Proprietary Trading - The Relationships Between Trading and Banking

The Relationships Between Trading and Banking

Banks are companies that assist other companies in raising financial capital, transacting foreign currency exchange, and managing financial risks. Trading has almost always been associated with large banks, however, because they are often required to make a market to facilitate the services they provide (e.g. trading stocks, bonds, and loans in capital raising; trading currencies to help with international business transactions; and trading interest rates, commodities, and their derivatives to help companies manage risks).

For example, if General Store Co. sold stock with a bank, whoever first bought shares would possibly have a hard time selling them to other individuals if people are not familiar with the company. The investment bank agrees to buy the shares sold and look for a buyer. This provides liquidity to the markets. The bank normally does not care about the fundamental, intrinsic value of the shares, but only that it can sell them at a slightly higher price than it could buy them. To do this, an investment bank employs traders. Over time these traders began to devise different strategies within this system to earn even more profit independent of providing client liquidity, and this is how proprietary trading was born.

The evolution of proprietary trading at banks has come to the point whereby banks employ multiple desks of traders devoted solely to proprietary trading with the hopes of earning added profits above that of market-making trading.

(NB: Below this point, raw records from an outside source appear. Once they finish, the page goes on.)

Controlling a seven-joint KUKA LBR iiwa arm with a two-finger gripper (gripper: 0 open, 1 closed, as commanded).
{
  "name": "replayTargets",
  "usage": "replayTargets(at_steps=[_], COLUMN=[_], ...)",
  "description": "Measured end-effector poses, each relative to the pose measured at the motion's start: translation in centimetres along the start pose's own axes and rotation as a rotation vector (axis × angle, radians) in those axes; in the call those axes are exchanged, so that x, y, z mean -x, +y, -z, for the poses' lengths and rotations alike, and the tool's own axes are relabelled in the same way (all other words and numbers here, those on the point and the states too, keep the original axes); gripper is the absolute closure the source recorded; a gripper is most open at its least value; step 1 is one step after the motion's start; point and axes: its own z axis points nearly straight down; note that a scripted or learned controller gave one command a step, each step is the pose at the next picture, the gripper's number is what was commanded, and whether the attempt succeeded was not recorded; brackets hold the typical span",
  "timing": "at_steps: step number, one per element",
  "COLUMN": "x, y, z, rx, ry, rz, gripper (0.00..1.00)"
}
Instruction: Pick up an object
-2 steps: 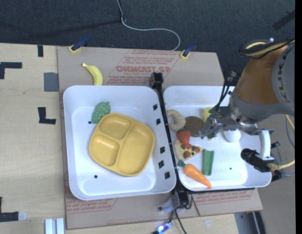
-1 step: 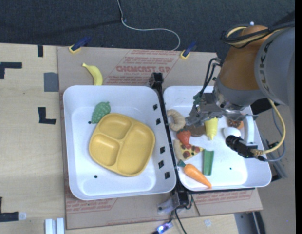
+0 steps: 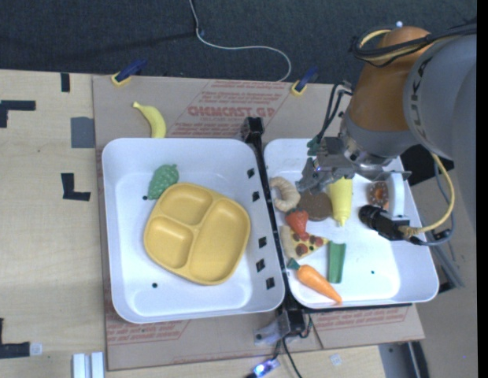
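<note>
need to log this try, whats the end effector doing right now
End effector: low over the right white bin, beside the yellow plastic squeeze bottle; open, closed or holding cannot be told.

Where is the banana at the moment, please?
The banana lies on the cardboard outside both bins, just beyond the far left corner of the left bin, above the green toy in the camera view.

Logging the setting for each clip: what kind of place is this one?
Probably a robotics lab bench for pick-up trials: two white bins clipped onto cardboard, toy food such as a carrot and a banana, and a grey-and-orange arm reaching in over a dark carpet floor.
</note>
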Motion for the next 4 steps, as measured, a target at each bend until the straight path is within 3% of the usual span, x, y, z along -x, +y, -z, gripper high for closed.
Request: replayTargets(at_steps=[1, 2, 3, 4], x=[0.0, -0.4, -0.2, 0.3], y=[-0.7, -0.5, 0.4, -0.6], z=[-1.9, 0.3, -1.5, -1.7], rx=[-0.003, 0.001, -0.003, -0.003], ry=[-0.001, 0.000, -0.002, -0.001], rz=[-0.002, -0.001, -0.001, -0.002], gripper=[1.00, 1.00, 1.00, 1.00])
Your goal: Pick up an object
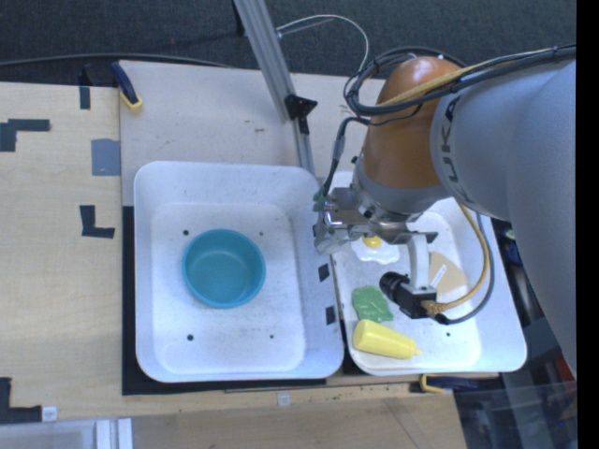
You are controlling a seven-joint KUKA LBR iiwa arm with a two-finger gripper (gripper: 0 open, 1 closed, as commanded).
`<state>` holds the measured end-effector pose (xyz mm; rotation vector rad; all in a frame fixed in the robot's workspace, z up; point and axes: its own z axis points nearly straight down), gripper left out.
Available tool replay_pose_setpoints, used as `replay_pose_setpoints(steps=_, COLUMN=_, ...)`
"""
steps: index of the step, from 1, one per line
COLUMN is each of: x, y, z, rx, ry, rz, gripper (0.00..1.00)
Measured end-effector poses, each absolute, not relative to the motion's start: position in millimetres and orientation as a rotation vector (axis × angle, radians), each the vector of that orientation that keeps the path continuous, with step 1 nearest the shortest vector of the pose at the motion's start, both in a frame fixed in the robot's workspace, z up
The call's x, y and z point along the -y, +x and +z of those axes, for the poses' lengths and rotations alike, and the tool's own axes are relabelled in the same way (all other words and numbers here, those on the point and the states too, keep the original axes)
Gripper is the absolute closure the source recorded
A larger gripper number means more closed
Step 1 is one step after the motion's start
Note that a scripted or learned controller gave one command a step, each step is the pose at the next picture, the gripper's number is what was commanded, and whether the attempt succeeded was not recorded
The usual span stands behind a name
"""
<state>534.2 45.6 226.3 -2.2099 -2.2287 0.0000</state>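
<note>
Left bin (159,195) showing white, faintly speckled grey, with a few dark dots. Bowl (224,267) in it showing solid teal-blue, no pattern. Right bin (496,344) showing white. Yellow object (382,340) showing plain bright yellow; green object (371,302) beside it showing leaf green. A white piece with a yellow centre (372,247) showing under the arm. Tan object (447,274) showing pale beige. Arm (524,148) showing grey, its band (407,134) showing orange. Bench (47,297) showing light wood with dark tape marks.

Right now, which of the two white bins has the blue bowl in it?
The left bin, the one farther from the arm. The blue bowl sits alone there, while the right bin holds a yellow piece and a green piece.
</note>
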Motion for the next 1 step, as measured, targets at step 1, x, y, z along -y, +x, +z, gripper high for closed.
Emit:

These desks are often considered internal hedge funds within the bank, performing in isolation away from client-flow traders. Proprietary desks routinely have the highest value at risk among other desks at the bank. Investment banks such as Goldman Sachs, Deutsche Bank, and the late Merrill Lynch are known to earn a significant portion of their quarterly and annual profits through proprietary trading efforts.

The proprietary trading desk is kept separate, by law, from knowledge about customer flow, so they cannot engage in the business of front-running a customer's order.

There often exists confusion between proprietary positions held by market-making desks (sometimes referred to as warehoused risk) and desks specifically assigned the task of proprietary trading.

Because of the impending financial regulation (Volcker Rule in particular), major banks have spun off their prop trading desks or shut them down all together. However, prop trading is not gone. It is carried out at specialized prop trading firms and hedge funds. Some notable prop trading firms are Jump Trading LLC, GETCO LLC, Optiver, First New York Securities and DRW Trading Group. The prop trading done at these prop trading firms is usually highly technology driven, utilizing complex quantitative models and algorithms.